March 5, 2009

Panic Mongering or Incompetence?

I increasingly see annualized numbers reported as monthly or quarterly ones. David Gergen at AC360:
Last Friday, we learned that the economy contracted in the 4th quarter by over 6 percent.
During the evening of March 3, I submitted a correction that the rate was annualized. No correction has been made.

Layers and layers of editors and fact checkers...

Laura Rowley, a Yahoo "financial columnist", writes:
...If I take out a mortgage whose terms I don't understand, and my home value doesn't rise as I expected, then that's my responsibility. If I buy mortgages or other debt, bundle, securitize, and sell them, and fail to properly assess their risk (or lose the paperwork), that's my responsibility and my institution's responsibility.

And if I issue credit default swaps to insure collateralized debt obligations and never actually had the collateral to back them up, that's not only my responsibility -- it's fraud, and I should be arrested for a crime.
The text moves from sensible to deranged.

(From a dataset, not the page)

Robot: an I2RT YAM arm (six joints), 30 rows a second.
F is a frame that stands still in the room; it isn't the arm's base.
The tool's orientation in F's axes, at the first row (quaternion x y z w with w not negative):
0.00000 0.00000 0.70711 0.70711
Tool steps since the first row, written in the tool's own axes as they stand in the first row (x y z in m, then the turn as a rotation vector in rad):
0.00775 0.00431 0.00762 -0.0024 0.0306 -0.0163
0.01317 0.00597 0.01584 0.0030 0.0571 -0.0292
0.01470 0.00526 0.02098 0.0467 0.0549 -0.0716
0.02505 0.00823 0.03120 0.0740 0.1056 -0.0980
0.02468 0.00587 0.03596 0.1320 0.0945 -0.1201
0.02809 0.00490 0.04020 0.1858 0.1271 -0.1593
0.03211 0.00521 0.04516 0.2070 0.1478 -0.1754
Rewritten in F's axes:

Let's see: if all of a bank's loans are not paid back and the bank goes under, is that fraud? If the Yellowstone Caldera erupts and wrecks half the country, is that fraud on the part of the insurance industry? Is a bank supposed to hold a dollar in cash for every dollar it loans? Should an insurance company keep the cash value of all its outstanding premiums?

Reader rating on the article is 4.5/5.0.